Caldera Security Advisory SA-1998.34: Buffer overflow in tcsh

Topic: Buffer overflow in tcsh
Advisory issue date: 7 November 1998


I. Problem Description

  A buffer overflow can be caused in tcsh which could potentially be
  exploited.

II. Impact

Description:

  This is the problem description for bash-1.14.7, but it is also valid
  for tcsh-6.07.02.
  If you cd in to a directory which has a path name larger than 1024
  bytes and you have 'w' included in your PS1 environment variable
  (which makes the path to the current working directory appear in each
  command line prompt), a buffer overflow will occur.

Vulnerable Systems:

  OpenLinux 1.0, 1.1, 1.2, 1.3 systems using bash packages prior to
  tcsh-6.07.02-2.


III. Solution


Correction:

        The proper solution is to upgrade to the tcsh-6.08.00-1 package.

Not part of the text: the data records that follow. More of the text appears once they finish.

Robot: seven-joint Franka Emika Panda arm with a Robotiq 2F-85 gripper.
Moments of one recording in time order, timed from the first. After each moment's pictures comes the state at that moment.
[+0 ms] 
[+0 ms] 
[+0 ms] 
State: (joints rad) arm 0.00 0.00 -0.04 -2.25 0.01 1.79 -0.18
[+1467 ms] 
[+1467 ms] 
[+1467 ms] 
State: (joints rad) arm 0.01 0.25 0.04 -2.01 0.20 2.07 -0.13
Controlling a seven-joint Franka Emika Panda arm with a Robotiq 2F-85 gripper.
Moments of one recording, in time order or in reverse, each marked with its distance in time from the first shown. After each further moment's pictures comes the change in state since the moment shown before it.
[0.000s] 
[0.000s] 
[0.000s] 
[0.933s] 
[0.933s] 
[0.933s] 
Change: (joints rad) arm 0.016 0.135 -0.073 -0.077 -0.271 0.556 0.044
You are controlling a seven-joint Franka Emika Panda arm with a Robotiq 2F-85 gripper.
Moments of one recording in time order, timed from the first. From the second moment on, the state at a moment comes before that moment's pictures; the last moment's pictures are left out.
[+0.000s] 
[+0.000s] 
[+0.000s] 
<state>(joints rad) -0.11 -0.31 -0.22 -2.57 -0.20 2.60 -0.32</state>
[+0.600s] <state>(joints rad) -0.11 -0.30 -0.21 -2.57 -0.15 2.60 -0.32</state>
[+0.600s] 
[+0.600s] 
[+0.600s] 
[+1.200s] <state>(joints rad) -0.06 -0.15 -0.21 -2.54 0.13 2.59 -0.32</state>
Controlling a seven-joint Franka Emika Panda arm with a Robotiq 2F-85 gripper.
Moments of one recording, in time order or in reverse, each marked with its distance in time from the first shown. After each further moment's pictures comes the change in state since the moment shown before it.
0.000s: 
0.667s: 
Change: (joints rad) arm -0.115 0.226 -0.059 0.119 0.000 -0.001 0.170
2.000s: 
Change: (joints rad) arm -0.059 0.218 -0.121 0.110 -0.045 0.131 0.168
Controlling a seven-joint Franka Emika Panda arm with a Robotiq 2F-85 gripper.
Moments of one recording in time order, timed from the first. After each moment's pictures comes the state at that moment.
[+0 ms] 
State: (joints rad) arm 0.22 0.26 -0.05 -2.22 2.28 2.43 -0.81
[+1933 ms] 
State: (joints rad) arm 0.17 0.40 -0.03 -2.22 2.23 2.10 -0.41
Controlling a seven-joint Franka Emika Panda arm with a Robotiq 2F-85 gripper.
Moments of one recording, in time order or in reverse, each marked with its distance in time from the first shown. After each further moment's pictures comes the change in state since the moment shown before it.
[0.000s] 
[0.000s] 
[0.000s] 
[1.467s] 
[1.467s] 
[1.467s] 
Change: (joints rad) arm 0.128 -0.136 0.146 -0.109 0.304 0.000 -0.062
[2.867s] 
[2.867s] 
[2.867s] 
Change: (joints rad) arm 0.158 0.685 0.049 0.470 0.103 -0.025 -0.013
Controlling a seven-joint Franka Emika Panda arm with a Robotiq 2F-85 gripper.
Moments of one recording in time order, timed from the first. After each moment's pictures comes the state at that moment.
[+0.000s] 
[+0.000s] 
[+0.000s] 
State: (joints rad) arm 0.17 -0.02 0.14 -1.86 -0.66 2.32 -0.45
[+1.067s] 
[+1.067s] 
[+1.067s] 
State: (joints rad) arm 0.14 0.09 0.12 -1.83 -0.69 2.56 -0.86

        They can be found on Caldera's FTP site at:
  ftp://ftp.caldera.com/pub/OpenLinux/updates/1.3/current/RPMS

        The corresponding source code can be found at:
  ftp://ftp.caldera.com/pub/OpenLinux/updates/1.3/current/SRPMS

  The MD5 checksums (from the "md5sum" command) for these
  packages are:

5a2cc4cc4cc766de89866c2ac4f12d1b  RPMS/tcsh-6.08.00-1.i386.rpm
8eaf0da446db368c6993b0c39feaddf3  RPMS/tcsh-doc-html-6.08.00-1.i386.rpm
2d25bb4d31d3a136665885152ff1624f  SRPMS/tcsh-6.08.00-1.src.rpm

        Upgrade with the following commands:

  rpm -q tcsh & rpm -U tcsh-6.08.00-1.i386.rpm
  rpm -q tcsh-doc-html & rpm -U tcsh-doc-html-6.08.00-1.i386.rpm


IV. References

        This and other Caldera security resources are located at:
  http://www.caldera.com/news/security/index.html

        Additional documentation on a similar problem with bash can be
  found in:
  http://www.geek-girl.com/bugtraq/1998_3/0761.html

        This security fix closes Caldera's internal Problem Report 4161.